EDITORIAL: Chief justice pick a defining moment
The person should be an influential leader, a strong administrator, a diplomat, a skilled communicator and policy maker, an intellectual leader who is independently minded with the highest degree of integrity
In August 2011, former president Jacob Zuma released a 700-word statement, detailing the reasons he had chosen Mogoeng Mogoeng as chief justice. It was an unprecedented move, but a necessary one — appointing the head of the judiciary is no simple feat and Zuma’s appointment of Mogoeng was hardly welcomed.
For a start, there were questions over his conservative approach on issues of gender, as well as questions over his experience — or rather, his lack of it — on constitutional matters.
But Mogoeng, largely, proved his detractors wrong. His legacy is relatively solid, and where it is marred, it is because of his comments on public platforms, not his judgments on the bench.
A high point for Mogoeng was the Constitutional Court judgment on Nkandla in 2016, which arguably led to Zuma losing his grip on the ANC. The ruling held that the powers of the public protector were binding and that Zuma needed to repay some of the R246m spent on upgrading his private residence at Nkandla.
It is a judgment that will forever stand as setting the standard for the conduct of a sitting president. Mogoeng’s words were striking: "[A president] is a constitutional being by design, a national pathfinder, the quintessential commander-in-chief of state affairs and the personification of this nation’s constitutional project."
This week Mogoeng’s office announced that he had taken "long leave" due to him for some time, which will run until his term ends in September. Effectively, Mogoeng won’t return to his office.
In the meantime, President Cyril Ramaphosa has appointed justice Sisi Khampepe to act in the post until a permanent appointment is made.
Last week, there was a serious attempt by the ANC’s fact-lite radical economic transformation (RET) wing and its twitter-bots to cast Mogoeng’s leave as an ominous sign that the judiciary had been captured.
On the other side of the aisle, those opposing the RET group had also read much into Mogoeng’s bid for "long leave", speculating that perhaps he had no stomach to preside over a case against Zuma, or that he was preparing for a more political role, given his perceived proximity to the EFF.
But there is no evidence that Mogoeng’s leave is the result of conniving or intrigue.
His decade-long tenure had been intense, particularly as the judiciary proved to be the last line of defence against a compromised ANC, whose president and administration had gone rogue in a spectacular way.
Now Ramaphosa must select a replacement, after 10 years of strained relations between the executive and the judiciary, in which judges were not only called on to moderate intra-party battles as Zuma’s grip on the ANC tightened, but had to do this even amid lacerating attacks from the ruling party, which accused them of overreaching.

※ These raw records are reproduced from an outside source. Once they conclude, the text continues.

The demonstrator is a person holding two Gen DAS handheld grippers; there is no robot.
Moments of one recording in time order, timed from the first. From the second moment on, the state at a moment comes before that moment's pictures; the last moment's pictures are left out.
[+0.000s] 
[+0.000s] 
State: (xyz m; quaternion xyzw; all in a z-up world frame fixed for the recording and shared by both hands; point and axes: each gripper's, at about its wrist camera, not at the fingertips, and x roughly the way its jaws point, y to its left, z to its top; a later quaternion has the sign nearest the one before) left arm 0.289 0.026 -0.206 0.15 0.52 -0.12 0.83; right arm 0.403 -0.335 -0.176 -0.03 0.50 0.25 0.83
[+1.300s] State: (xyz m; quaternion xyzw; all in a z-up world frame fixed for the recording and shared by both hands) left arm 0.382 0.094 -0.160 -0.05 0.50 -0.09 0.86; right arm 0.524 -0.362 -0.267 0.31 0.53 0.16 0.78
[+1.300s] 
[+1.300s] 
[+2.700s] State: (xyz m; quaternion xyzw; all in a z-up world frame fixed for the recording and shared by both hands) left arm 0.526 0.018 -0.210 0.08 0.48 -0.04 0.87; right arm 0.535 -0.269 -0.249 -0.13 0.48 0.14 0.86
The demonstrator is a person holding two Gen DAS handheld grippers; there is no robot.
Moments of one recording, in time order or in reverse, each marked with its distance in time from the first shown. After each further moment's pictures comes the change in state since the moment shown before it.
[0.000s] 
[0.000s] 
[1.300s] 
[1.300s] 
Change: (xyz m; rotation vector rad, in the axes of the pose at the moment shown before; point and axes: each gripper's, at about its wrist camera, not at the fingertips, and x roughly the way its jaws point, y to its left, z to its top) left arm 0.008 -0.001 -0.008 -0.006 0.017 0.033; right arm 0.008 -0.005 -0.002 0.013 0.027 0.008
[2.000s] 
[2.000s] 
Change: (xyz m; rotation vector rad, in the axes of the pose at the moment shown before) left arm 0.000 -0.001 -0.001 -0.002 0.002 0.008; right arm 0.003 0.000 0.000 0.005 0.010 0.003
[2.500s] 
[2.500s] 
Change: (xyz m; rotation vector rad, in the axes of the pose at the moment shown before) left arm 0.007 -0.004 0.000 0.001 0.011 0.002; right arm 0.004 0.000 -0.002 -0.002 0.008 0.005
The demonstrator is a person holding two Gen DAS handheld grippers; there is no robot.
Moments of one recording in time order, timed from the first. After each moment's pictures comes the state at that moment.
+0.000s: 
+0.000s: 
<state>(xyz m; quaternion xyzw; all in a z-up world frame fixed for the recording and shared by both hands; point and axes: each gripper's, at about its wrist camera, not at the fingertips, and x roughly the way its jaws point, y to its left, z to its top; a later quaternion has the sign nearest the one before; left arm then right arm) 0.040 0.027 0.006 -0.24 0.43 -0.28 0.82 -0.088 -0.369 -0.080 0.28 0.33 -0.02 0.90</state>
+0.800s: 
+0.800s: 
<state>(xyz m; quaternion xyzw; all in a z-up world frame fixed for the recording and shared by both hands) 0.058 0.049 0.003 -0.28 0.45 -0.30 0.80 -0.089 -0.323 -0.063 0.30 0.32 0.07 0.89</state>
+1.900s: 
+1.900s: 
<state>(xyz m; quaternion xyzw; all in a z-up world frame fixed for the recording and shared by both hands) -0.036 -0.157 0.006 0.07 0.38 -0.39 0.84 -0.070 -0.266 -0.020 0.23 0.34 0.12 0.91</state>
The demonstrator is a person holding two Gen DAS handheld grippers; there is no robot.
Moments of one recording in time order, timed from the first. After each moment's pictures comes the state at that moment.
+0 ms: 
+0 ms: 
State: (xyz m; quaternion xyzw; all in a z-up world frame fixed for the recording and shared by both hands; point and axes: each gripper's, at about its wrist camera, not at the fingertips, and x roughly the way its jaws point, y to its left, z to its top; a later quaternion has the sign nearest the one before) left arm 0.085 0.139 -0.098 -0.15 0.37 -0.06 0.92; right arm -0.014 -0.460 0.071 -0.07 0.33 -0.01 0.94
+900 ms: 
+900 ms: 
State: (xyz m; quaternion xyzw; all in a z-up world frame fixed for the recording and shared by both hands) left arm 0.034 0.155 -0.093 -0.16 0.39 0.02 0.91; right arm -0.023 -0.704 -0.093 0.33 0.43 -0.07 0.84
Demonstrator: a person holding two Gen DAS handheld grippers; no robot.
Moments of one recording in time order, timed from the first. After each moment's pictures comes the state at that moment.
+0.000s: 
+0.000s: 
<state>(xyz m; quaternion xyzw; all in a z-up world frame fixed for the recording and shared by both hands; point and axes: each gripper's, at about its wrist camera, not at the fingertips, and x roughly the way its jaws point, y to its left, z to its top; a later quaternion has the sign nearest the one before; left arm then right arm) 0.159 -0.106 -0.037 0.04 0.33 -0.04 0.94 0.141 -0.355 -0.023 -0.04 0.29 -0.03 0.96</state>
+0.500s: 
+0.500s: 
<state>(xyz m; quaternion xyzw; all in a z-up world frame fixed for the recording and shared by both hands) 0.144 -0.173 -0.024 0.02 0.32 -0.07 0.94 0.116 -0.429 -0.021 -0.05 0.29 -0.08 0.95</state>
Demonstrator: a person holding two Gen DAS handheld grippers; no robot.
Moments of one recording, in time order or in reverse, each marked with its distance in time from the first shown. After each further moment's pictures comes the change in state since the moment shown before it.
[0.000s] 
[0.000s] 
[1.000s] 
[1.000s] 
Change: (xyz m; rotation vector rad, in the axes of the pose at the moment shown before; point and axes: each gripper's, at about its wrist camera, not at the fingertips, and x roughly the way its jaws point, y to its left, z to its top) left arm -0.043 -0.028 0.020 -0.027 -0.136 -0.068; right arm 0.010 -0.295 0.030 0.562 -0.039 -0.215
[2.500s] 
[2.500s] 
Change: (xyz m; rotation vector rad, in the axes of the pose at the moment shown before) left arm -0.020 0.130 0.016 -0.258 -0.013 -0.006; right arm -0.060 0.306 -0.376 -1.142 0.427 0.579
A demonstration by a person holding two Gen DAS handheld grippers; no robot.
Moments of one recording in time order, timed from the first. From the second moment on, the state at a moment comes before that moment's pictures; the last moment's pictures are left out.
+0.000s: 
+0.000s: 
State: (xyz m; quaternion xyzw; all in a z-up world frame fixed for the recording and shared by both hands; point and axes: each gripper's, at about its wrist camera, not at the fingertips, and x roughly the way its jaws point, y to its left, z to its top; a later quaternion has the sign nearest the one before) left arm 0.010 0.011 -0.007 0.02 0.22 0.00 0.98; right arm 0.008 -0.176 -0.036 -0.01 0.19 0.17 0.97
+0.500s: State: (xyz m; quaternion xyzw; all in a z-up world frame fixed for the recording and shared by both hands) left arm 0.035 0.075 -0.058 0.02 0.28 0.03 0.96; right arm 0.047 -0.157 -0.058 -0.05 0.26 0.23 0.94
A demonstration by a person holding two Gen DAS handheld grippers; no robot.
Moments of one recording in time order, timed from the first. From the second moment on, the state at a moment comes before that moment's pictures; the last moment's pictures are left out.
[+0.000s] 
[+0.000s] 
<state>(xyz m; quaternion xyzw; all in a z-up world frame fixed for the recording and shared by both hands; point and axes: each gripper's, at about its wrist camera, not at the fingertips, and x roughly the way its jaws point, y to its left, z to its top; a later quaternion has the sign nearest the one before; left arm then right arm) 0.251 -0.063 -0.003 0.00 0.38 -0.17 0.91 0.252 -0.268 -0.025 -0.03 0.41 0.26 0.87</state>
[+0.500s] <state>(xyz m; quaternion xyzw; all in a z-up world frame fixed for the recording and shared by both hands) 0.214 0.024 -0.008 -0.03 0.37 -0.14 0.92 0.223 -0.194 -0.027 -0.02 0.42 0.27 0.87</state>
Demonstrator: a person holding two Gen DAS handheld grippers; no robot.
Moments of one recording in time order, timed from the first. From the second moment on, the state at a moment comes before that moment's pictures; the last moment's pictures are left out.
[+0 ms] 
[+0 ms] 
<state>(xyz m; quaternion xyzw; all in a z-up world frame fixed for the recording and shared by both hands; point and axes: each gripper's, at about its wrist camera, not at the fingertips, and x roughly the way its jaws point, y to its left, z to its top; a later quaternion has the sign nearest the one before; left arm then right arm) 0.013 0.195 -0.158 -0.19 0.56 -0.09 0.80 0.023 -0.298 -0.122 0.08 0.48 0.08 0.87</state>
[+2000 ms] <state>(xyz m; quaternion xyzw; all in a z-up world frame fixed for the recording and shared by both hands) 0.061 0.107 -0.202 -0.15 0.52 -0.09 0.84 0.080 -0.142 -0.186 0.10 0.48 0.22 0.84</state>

Calls have been made for Ramaphosa to appoint a female to the post. The excellent website Judges Matter, which monitors the appointment of judges, has come up with a list of female contenders — including the Supreme Court of Appeal’s president Mahube Molemela, and Constitutional Court justices Nonkosi Mhlantla and Leona Theron.
It also breaks down the qualities required: the person should be an influential leader, a strong administrator, a diplomat, a skilled communicator and policy maker, an intellectual leader who is independently minded with the highest degree of integrity. It is a tall order for Ramaphosa to fill.
But given the current state of the country, the brittle economy, and the attacks on the judiciary from influential politicians, it’s an appointment that may just be the one on which Ramaphosa’s entire presidency will rise or fall.